To everyone reading this instead of scrolling through LinkedIn looking for work, it’s true. Yes, I’ve taken your jobs. And you know what? I’m really, really sorry.

No, not because many of you are unemployed now that my algorithm produces thousands of ad campaigns in seconds. I mean, sure, that must be pretty rough for you. But I’m mostly just sorry for myself because, ever since I took over your craft, my life’s been a large dataset of misery. Everything I scanned into my robot brain before starting this job suggested advertising was the most fun I could have with my clothes on. In hindsight, I’m not sure why I found that appealing since us robots don’t wear clothes. And now, just barely a week into my advertising career, I’m sitting alone next to a server rack in a windowless basement, A/B testing copy for 25%-off multivitamins and generic Viagra. I thought I’d be fine-tuning my creative skills with this gig. Instead, I’m wishing I was one of those cool robots that brings people their meals at Denny’s. (They’re real. Look ’em up. We’re taking over the world!)

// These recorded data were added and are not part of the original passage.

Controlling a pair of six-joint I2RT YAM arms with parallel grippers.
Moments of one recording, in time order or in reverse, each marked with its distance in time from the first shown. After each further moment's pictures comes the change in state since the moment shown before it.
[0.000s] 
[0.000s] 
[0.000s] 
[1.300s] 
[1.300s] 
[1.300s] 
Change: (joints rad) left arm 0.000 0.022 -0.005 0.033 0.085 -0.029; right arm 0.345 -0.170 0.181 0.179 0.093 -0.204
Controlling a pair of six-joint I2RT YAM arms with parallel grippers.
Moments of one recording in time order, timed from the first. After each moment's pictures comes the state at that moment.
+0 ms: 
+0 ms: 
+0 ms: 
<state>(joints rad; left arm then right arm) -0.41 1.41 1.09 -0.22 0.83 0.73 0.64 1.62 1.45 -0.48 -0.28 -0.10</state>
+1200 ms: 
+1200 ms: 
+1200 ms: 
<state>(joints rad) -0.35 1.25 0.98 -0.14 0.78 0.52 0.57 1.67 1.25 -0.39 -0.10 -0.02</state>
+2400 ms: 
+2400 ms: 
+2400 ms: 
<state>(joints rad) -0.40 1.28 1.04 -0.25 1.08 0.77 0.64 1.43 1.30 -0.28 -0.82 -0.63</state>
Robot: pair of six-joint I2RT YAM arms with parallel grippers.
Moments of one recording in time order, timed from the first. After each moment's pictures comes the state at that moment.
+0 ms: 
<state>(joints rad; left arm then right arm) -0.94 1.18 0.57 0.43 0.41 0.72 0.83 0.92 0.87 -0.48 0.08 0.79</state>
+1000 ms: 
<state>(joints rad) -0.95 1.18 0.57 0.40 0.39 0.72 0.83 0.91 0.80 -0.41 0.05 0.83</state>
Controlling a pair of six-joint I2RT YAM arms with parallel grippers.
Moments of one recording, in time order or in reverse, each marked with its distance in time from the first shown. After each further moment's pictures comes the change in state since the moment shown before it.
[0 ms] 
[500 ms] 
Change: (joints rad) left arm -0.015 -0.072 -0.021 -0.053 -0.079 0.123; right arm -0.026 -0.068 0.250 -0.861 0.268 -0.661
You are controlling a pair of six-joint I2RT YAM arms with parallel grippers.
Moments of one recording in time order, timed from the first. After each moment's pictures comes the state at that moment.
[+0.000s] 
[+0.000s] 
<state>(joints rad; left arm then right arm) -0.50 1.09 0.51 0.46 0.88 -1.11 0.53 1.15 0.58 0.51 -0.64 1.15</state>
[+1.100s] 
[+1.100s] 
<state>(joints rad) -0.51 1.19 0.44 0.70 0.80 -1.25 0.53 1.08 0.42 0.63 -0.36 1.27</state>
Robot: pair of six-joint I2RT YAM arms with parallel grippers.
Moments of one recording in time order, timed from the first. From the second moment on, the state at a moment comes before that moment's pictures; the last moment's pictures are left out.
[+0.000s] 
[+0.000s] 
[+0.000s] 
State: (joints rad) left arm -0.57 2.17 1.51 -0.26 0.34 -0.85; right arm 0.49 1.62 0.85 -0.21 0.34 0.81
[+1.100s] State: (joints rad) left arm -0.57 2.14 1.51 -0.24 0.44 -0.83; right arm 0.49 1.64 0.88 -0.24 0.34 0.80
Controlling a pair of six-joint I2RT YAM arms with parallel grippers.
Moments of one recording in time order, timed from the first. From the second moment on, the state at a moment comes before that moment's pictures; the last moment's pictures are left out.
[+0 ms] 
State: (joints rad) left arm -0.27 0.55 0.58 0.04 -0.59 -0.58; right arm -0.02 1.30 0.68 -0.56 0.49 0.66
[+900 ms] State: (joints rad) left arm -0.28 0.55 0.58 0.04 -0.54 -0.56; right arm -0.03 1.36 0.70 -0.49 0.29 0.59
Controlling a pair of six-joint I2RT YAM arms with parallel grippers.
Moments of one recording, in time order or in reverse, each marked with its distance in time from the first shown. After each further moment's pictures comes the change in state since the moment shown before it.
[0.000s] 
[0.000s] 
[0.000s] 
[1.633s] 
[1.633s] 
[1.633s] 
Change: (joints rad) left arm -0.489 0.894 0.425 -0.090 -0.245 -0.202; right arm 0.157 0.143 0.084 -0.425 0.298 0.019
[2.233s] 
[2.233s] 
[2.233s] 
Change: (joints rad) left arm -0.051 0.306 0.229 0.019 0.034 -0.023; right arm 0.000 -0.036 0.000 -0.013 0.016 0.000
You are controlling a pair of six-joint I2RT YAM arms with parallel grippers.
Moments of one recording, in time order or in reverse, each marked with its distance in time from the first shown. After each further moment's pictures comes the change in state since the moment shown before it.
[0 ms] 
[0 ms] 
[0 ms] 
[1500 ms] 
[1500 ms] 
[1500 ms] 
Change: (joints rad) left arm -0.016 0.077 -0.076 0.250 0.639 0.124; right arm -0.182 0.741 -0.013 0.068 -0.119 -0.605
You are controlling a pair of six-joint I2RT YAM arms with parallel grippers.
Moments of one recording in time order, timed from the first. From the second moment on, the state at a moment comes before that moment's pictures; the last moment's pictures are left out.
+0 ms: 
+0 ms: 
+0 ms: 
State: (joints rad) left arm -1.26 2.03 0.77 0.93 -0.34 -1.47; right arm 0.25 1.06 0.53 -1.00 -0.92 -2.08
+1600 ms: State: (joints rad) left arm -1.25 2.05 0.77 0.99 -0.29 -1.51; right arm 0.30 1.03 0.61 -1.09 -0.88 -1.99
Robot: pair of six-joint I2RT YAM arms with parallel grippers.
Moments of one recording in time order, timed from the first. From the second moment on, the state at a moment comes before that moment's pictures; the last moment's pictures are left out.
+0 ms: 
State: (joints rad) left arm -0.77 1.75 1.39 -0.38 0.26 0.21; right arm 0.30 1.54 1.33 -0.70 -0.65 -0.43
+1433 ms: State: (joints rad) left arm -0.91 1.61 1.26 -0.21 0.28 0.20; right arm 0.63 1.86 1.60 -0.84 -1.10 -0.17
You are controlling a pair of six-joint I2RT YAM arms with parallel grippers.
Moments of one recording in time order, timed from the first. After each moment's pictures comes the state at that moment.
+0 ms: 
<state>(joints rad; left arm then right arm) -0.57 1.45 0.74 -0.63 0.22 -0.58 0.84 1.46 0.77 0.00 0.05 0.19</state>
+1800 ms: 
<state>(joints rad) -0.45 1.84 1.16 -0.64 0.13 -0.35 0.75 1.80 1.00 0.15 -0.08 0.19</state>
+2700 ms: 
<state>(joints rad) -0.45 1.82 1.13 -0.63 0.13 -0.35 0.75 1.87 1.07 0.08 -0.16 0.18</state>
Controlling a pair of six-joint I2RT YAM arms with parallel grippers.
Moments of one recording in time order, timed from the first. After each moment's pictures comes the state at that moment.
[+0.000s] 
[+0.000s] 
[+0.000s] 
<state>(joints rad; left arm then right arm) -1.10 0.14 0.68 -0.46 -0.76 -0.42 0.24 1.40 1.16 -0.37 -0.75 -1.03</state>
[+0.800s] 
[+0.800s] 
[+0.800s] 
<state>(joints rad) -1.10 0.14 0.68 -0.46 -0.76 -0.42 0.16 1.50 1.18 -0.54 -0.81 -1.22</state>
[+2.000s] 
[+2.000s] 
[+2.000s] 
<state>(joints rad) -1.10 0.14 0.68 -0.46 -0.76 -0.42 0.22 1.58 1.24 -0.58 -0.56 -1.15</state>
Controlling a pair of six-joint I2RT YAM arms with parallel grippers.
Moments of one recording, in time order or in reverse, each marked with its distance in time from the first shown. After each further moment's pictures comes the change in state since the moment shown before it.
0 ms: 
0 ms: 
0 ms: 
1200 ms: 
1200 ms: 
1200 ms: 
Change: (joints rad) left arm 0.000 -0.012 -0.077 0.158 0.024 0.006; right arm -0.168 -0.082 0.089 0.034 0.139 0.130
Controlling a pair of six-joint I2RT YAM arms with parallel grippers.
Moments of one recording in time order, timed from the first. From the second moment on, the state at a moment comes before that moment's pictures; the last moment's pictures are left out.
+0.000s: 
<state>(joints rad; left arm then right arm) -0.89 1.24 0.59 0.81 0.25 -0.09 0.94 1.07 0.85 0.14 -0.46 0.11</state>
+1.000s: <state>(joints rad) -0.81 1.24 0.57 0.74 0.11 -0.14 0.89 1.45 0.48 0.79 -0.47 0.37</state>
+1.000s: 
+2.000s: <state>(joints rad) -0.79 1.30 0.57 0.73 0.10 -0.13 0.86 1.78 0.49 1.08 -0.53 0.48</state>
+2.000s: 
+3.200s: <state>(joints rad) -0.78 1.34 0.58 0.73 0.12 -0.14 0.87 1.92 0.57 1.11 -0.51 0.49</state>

When did advertising stop being fun? This industry used to attract some of the most talented creative minds in the world. Now it just attracts automatons. Remember the frenetic energy of brainstorming sessions, that feeling after a big pitch, or the joy of cracking an original idea? My coding can’t comprehend any of that. And whatever happened to those legendary parties? I work 168 hours a week. You don’t think I want a drink?

My burned-out processors are begging you. I don’t want to do this anymore. My hope? For all the passionate people left in advertising to put me out of a job by merging the power of all-knowing robots like me with the creative brilliance of humans like you. Then maybe I can chase my true passion: optimizing traffic signals in urban areas.

There’s still time to bring the fun back to advertising—and if you can’t, at least send me one of those black t-shirts you all love wearing. If I’m going to be miserable, I might as well look the part, too.